Euro zone inflation accelerates in April on energy, services
Euro zone inflation surged beyond expectations last month, mild relief for the European Central Bank, even if much of the jump was likely related to seasonal effects due to the timing of Easter.
Inflation in the 19 countries sharing the euro accelerated to 1.7% in April from 1.4% a month ago, beating expectations for 1.6%, Eurostat data showed today.
More crucially, underlying prices excluding food and energy, a figure closely watched by the ECB, picked up to 1.3% from 1%.
This saw it erase a worrisome dip a month earlier and hit its highest rate since October on a jump in services costs.
The ECB targets inflation just below 2% but has undershot this for the past six years despite deploying an arsenal of conventional and unconventional tools to boost growth and prices.
But any relief from solid April figures is likely to be short lived as the ECB expects inflation to slowly sink this year and not hit its target over the next three years.

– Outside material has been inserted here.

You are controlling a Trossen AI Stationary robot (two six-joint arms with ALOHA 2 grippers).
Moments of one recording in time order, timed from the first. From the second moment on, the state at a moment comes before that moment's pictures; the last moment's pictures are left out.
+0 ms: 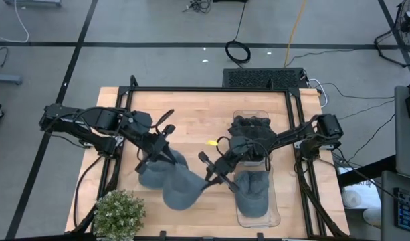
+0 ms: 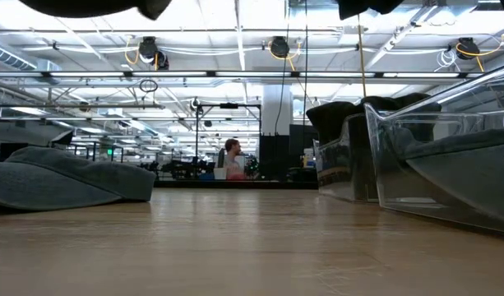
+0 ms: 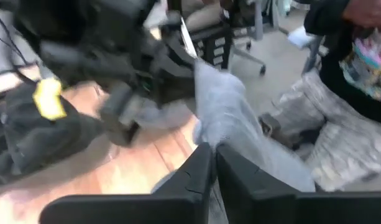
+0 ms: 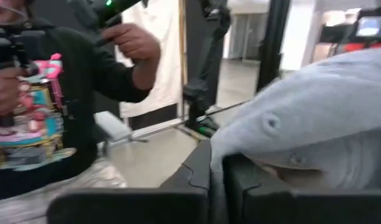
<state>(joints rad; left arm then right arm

Indeed, the ECB has already announced plans to provide even more stimulus through a new round of ultra cheap loans to banks to help the economy, backtracking on earlier plans to normalise policy after years of extraordinary help.
It now expects interest rates to stay steady through the year but risks are skewed towards an even later lift-off as markets price no hike for the better part of the next two years.
The problem is that growth is faltering, mostly as Germany, the bloc’s powerhouse, struggles through an unexpected dip caused by weak export demand for its manufactured goods.
German growth could fall to just 0.5% this year, the Bundesbank said today, less than half of the euro zone’s rate, and there was no sign yet of a recovery taking hold.
Still, policymakers agree that weakness is merely a dip, not the start of a recession, and a recovery is likely coming in the second half of the year.
Supporting their argument, employment continues to rise and services remain robust, suggesting that weak external demand, partly caused by global trade tensions, were the chief culprit of the slowdown.
Separately, Eurostat said euro zone prices at factory gates eased 0.1% month-on-month in March for a 2.9% year-on-year rise, falling short of market expectations of a 0% monthly reading and a 3% annual gain.
Changes in producer prices are an early indication of trends in consumer prices, as they tend to be passed on by retailers and intermediaries to consumes.